* [Work order]
Verbatim copy without images: return all of the data as it stands.

----- Supplied material

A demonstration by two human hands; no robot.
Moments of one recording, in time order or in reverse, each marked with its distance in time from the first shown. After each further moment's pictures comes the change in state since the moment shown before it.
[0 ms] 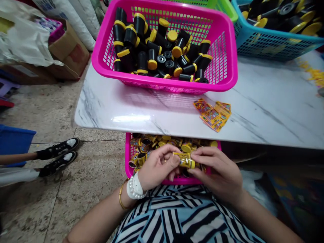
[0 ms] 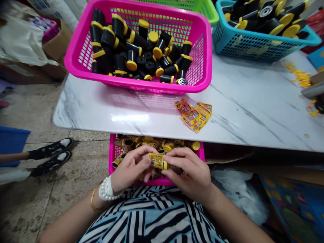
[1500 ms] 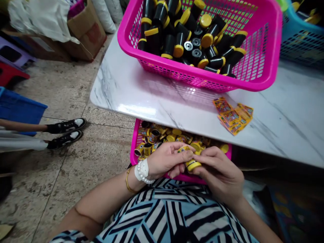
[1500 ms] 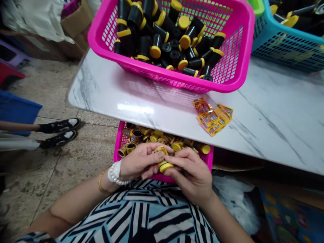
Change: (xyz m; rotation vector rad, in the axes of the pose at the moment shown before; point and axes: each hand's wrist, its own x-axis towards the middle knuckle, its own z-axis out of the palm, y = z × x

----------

* [Solution below]
A demonstration by two human hands; no robot.
Moments of one recording, in time order or in reverse, each marked with its distance in time from the first shown. After each further moment's pictures comes the change in state since the moment shown before it.
[0 ms] 
[0 ms] 
[1500 ms] 
[1500 ms] 
Change: (xyz m; rotation vector rad, in the axes of the pose at the moment shown before; point and axes: each hand's wrist, its own x-axis towards the middle knuckle, its own z-axis out of the palm, y = z × x

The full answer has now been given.